4 Unique Ways A.I. Will Affect the Healthcare Industry

No industry is immune to the impact of A.I. Whether you work in healthcare or manufacturing, you are a truck driver or pilot – artificial intelligence will soon enough affect the way you approach your day job.

And this is a fact we can all embrace.

For A.I. brings a wealth of opportunity in its efficiencies. Moreover, in fields such as healthcare, the potential for improved levels of service thanks to machine learning, clinical image analysis and other digital enhancements suggest we are on the cusp of a revolution.

Data-Driven Treatments

Big data is redefining industries across the spectrum; nowhere more so than in healthcare. A computer’s ability to analyse swathes of data is helping to expedite drug innovation, as test analyses become ever more involved.

As our understanding of individual treatments increases, doctors can prescribe courses of medication with more confidence, improving a patient’s rate of recovery considerably.

Evolved Understanding

An ongoing concern in healthcare revolves around a lack of understanding of neurological trauma or the potential long-term effects of brain damage.

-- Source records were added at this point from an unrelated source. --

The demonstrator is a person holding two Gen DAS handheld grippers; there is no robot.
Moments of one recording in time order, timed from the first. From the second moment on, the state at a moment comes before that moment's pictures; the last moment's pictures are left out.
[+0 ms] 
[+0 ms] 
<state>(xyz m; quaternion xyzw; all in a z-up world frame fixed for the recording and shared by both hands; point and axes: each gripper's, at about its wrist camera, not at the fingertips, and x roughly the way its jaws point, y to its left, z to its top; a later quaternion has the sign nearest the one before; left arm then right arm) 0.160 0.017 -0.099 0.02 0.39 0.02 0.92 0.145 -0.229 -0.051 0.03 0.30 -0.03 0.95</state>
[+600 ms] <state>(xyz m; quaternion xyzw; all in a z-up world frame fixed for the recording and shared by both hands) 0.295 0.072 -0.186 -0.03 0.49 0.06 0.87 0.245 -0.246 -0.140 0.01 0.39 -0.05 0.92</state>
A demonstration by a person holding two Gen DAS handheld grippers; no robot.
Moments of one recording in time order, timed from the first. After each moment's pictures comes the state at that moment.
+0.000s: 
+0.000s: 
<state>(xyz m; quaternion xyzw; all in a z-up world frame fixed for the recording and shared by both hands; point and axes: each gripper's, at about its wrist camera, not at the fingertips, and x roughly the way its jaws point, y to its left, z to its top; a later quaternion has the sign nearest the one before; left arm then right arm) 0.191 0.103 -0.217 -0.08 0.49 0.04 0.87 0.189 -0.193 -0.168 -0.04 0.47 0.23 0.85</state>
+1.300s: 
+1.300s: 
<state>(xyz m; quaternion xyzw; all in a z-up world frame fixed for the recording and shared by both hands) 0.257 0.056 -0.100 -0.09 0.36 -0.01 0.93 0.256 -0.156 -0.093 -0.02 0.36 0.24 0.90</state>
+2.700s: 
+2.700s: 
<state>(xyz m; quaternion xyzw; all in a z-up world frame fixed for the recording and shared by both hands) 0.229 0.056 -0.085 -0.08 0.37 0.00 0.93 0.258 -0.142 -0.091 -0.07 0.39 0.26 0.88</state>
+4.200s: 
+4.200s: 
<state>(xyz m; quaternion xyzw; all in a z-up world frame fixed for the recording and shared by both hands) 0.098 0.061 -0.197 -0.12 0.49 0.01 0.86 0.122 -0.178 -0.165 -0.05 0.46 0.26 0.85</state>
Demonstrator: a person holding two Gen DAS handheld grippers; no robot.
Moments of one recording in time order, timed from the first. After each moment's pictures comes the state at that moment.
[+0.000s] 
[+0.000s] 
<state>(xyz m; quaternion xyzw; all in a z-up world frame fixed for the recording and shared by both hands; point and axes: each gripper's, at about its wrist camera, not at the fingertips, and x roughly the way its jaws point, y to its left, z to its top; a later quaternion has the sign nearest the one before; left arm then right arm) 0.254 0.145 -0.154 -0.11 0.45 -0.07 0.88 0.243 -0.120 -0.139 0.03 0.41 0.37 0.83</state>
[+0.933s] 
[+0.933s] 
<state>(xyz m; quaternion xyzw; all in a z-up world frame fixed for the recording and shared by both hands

There are pockets of research, however, looking to combat such instances through smart algorithms assessing a patient’s ‘brain age’ following a violent shock.

Imagine the impact of a car crash – the associated trauma can be hard to determine yet have devastating effects on all involved. If we can leverage computer power to assist in diagnosis then prognosis, doctors will have a much clearer path to treatment recommendations. They can also flag increased risk of later-life neurological conditions, such as dementia.

In turn, they can take actions to slow any possible decline.

Automated Staff Management

One of the most prominent challenges to afflict the healthcare sector is staff shortages. Ensuring that a hospital has sufficient coverage to deal with ensuing events is incredibly complex, with many inefficiencies across the board.

Artificial intelligence and automated staffing solutions allow organisations to operate on a dynamic model. That is, they staff up at times when they know there could be increased patient care demand, while they also allow the unrequired resource to attend other hospitals or clinics when demand drops.

Such flexibility guarantees an optimum model by which to use staff time, mitigating shortages.

Predictive Treatment

A further application of A.I. lies in predictive medicine. Heart disease is a common cause of death in patients of all ages. However, predictive modelling is proving a robust approach to determine death risk and, thus, plan preventative measures for those deemed in most danger.

For example, a virtual 3D render of the heart can plot how the organ beats, with machine learning, MRI and other medical testing determining the presence of previously unobservable risks.

Interestingly, magnetic resonance is finding other powerful applications, particularly in the field of MBST therapy. MBST is a non-invasive therapy with no known side effects since studies have indicated that patients suffering from pain associated with osteoarthritis have reported a reduction in pain levels post-therapy. Other clinical studies have shown an increase in bone mass density after Magnetic Resonance Therapy.

Thus, it is not only the predictive systems that will benefit the broader population but technological innovation on a wider scale that will be truly revolutionary.